WHAT THE TASK ASKS
Set down, word for word, every line of the listing below, starting with the one that contains "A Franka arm" and ending with the final line. Include nothing else.

RAW DATA START

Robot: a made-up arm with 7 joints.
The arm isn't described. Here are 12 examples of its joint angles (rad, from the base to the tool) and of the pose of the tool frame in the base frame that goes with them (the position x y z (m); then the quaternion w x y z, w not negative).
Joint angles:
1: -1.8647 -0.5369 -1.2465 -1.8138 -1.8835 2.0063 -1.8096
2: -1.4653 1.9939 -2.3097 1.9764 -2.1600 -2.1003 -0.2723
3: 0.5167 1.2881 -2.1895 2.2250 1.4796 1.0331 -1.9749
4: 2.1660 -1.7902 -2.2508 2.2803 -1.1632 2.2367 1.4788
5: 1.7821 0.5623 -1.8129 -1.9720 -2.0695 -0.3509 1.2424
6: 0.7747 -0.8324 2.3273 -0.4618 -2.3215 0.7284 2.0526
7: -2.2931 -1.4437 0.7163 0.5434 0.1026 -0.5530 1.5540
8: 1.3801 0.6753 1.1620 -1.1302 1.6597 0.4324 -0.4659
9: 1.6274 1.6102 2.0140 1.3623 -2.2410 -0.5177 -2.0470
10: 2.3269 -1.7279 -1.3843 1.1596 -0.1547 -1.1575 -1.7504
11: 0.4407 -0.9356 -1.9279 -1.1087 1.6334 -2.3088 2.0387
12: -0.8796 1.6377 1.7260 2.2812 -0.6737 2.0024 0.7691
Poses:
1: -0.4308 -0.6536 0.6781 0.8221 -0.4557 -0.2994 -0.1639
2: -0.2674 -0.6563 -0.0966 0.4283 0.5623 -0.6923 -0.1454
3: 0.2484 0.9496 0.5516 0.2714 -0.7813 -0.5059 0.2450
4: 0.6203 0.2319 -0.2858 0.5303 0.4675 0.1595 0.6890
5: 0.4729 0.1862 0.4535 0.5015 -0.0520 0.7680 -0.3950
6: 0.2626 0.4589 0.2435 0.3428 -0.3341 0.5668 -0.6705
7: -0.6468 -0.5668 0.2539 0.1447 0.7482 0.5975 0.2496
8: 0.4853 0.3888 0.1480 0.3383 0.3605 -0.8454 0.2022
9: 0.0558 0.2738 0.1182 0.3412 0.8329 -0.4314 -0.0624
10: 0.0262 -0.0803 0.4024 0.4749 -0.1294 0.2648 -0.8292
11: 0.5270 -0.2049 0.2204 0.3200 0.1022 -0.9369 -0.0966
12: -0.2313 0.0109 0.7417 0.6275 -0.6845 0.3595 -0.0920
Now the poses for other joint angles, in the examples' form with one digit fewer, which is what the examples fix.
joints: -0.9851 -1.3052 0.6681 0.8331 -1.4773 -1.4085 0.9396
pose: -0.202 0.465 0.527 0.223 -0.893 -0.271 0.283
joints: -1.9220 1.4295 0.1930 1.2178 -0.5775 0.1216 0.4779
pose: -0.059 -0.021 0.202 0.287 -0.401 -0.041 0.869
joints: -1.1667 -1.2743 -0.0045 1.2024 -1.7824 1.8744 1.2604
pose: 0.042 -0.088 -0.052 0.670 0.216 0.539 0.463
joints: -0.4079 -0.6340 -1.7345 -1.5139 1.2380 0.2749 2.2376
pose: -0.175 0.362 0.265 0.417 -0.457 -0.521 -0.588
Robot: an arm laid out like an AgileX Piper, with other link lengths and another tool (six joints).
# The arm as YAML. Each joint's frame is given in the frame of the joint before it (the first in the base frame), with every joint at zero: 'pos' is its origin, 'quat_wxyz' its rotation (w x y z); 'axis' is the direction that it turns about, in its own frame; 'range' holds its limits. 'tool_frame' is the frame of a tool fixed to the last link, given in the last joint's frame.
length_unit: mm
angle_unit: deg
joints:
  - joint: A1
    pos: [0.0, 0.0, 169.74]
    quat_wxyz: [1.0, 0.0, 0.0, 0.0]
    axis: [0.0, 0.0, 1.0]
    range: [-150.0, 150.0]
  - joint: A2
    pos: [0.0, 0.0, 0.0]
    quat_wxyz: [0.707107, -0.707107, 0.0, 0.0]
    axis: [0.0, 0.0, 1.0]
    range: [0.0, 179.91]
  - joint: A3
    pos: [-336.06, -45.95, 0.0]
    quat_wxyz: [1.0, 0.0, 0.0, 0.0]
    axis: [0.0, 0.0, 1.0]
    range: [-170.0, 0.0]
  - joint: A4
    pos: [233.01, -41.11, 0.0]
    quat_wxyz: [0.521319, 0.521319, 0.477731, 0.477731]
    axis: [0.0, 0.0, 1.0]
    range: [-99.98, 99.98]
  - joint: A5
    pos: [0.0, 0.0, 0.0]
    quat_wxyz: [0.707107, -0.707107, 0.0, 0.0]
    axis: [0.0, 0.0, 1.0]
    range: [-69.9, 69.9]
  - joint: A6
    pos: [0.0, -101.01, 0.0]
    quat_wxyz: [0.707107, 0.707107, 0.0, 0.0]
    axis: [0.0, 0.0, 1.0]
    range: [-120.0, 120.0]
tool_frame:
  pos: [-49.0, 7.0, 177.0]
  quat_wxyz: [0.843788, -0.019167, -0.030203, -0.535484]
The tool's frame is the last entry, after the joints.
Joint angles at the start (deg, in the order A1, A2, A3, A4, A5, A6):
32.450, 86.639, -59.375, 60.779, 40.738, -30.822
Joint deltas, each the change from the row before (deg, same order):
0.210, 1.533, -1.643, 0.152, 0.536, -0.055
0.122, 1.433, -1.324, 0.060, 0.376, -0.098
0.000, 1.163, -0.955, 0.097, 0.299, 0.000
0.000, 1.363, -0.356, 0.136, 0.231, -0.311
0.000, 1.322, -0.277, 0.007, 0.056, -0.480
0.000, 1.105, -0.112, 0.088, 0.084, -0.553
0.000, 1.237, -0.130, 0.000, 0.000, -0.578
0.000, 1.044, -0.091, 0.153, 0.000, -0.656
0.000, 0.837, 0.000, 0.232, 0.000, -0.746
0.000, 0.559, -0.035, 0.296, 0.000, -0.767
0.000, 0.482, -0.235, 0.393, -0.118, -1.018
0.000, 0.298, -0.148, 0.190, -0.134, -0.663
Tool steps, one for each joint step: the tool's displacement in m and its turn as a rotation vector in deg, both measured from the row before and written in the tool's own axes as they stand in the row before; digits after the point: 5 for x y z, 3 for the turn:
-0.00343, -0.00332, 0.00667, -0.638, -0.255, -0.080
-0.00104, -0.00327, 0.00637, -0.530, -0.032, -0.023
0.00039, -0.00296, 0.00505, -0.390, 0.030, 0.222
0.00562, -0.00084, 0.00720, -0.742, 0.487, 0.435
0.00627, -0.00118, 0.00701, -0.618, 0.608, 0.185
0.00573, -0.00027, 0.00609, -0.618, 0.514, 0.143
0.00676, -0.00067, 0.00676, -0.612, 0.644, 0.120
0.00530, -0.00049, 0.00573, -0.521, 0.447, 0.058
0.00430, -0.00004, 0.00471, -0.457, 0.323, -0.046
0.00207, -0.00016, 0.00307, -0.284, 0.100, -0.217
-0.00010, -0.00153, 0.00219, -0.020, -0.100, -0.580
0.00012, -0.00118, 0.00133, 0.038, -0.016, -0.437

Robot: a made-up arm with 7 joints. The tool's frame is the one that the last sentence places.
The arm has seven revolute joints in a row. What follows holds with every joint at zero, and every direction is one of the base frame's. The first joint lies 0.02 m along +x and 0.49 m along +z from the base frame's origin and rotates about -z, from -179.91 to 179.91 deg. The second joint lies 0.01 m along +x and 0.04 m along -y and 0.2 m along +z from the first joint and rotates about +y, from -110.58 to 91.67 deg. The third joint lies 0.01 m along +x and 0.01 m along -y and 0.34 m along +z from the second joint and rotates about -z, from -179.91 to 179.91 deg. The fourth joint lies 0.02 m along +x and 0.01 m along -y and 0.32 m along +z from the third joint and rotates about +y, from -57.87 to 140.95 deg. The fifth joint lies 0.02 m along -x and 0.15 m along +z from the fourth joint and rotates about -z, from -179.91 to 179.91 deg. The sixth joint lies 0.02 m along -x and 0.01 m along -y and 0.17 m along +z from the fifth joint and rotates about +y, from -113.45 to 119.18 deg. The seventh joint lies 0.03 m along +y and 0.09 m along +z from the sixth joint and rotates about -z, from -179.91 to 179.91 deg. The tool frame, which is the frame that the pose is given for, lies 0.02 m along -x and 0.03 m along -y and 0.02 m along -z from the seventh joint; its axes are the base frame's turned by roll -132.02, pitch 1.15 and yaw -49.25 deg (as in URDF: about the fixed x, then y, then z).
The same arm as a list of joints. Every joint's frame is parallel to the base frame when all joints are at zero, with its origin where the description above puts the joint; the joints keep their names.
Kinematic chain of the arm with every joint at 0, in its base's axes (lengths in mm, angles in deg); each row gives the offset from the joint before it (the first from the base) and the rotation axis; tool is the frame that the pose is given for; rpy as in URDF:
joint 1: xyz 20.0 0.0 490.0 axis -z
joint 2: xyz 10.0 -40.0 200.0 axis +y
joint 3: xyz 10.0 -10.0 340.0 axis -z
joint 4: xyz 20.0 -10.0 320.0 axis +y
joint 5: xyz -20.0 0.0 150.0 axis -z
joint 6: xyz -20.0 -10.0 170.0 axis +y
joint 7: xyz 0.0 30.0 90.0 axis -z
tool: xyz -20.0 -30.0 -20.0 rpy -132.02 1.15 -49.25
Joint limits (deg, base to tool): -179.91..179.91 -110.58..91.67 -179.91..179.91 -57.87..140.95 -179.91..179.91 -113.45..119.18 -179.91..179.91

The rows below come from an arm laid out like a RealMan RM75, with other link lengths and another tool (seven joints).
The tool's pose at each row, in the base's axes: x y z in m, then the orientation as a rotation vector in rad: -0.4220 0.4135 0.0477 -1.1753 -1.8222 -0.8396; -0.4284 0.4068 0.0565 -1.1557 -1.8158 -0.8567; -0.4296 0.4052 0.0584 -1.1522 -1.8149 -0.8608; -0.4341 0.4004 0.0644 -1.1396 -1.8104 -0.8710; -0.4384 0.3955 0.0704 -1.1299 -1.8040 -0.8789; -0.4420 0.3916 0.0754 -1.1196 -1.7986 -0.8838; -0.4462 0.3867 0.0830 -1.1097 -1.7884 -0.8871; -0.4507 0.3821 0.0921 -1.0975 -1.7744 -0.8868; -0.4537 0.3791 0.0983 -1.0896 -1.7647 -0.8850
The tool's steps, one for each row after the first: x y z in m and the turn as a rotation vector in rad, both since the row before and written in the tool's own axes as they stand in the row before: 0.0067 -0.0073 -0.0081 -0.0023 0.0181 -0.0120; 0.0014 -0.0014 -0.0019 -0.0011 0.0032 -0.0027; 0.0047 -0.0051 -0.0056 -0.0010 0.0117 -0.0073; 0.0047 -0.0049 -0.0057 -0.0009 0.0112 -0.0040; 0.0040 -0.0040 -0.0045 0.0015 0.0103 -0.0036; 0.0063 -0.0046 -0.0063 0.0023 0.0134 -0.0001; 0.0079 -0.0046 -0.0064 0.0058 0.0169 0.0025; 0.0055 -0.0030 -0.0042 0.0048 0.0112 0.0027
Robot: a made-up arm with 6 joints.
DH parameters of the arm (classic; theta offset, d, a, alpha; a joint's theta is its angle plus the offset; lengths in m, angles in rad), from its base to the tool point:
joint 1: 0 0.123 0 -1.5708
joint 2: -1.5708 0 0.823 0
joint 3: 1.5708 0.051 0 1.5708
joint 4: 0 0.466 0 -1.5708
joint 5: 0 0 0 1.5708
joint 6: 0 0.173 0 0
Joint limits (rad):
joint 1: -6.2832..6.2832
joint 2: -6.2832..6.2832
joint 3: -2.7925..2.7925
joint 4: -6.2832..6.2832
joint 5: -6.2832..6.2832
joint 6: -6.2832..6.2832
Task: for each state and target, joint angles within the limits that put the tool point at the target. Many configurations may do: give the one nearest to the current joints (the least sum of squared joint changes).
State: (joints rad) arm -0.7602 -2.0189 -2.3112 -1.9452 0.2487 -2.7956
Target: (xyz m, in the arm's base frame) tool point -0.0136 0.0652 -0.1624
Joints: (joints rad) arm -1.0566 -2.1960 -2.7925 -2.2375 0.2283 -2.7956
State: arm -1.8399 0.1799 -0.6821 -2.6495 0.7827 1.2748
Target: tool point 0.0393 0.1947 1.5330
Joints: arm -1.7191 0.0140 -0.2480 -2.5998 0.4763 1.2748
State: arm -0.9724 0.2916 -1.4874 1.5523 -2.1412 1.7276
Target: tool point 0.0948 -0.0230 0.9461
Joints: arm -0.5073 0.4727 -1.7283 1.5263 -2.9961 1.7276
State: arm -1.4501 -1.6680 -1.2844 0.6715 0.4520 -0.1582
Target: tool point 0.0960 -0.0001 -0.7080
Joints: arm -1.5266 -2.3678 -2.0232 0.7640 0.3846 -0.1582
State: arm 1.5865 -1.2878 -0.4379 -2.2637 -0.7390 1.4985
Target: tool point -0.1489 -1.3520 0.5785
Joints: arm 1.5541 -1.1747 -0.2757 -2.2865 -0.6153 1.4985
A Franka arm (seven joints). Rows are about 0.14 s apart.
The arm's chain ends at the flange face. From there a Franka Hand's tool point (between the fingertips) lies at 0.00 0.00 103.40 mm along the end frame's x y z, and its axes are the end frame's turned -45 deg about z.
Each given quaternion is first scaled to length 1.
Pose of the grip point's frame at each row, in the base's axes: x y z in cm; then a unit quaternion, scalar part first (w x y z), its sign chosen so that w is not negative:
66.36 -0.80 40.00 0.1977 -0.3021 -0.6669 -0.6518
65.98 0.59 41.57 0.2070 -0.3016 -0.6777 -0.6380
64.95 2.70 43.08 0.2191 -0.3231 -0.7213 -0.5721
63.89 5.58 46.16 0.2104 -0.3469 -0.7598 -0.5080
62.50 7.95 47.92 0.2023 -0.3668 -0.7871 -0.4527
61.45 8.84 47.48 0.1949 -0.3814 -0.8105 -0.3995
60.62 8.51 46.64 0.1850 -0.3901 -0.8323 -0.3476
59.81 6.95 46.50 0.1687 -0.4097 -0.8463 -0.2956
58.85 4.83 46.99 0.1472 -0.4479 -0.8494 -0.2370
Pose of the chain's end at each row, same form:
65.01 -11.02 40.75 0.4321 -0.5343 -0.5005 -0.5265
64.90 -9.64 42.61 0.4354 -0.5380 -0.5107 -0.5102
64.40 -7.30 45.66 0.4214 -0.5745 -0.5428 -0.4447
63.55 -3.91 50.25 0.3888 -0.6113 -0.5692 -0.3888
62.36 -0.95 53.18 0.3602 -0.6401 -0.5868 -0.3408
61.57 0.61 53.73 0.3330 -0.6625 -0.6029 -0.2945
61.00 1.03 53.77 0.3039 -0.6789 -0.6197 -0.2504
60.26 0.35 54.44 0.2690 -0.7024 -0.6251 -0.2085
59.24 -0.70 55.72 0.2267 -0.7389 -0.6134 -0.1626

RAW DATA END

RESPONSE TO THE TASK
A Franka arm (seven joints). Rows are about 0.14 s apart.
The arm's chain ends at the flange face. From there a Franka Hand's tool point (between the fingertips) lies at 0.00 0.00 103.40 mm along the end frame's x y z, and its axes are the end frame's turned -45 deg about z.
Each given quaternion is first scaled to length 1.
Pose of the grip point's frame at each row, in the base's axes: x y z in cm; then a unit quaternion, scalar part first (w x y z), its sign chosen so that w is not negative:
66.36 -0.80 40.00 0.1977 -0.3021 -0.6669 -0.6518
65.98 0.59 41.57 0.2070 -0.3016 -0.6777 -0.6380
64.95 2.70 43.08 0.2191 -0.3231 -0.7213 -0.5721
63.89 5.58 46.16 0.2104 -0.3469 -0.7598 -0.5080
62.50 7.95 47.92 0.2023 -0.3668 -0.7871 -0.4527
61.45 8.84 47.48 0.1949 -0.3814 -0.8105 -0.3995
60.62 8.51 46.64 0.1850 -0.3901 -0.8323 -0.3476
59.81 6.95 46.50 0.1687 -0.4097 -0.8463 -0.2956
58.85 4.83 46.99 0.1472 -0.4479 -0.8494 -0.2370
Pose of the chain's end at each row, same form:
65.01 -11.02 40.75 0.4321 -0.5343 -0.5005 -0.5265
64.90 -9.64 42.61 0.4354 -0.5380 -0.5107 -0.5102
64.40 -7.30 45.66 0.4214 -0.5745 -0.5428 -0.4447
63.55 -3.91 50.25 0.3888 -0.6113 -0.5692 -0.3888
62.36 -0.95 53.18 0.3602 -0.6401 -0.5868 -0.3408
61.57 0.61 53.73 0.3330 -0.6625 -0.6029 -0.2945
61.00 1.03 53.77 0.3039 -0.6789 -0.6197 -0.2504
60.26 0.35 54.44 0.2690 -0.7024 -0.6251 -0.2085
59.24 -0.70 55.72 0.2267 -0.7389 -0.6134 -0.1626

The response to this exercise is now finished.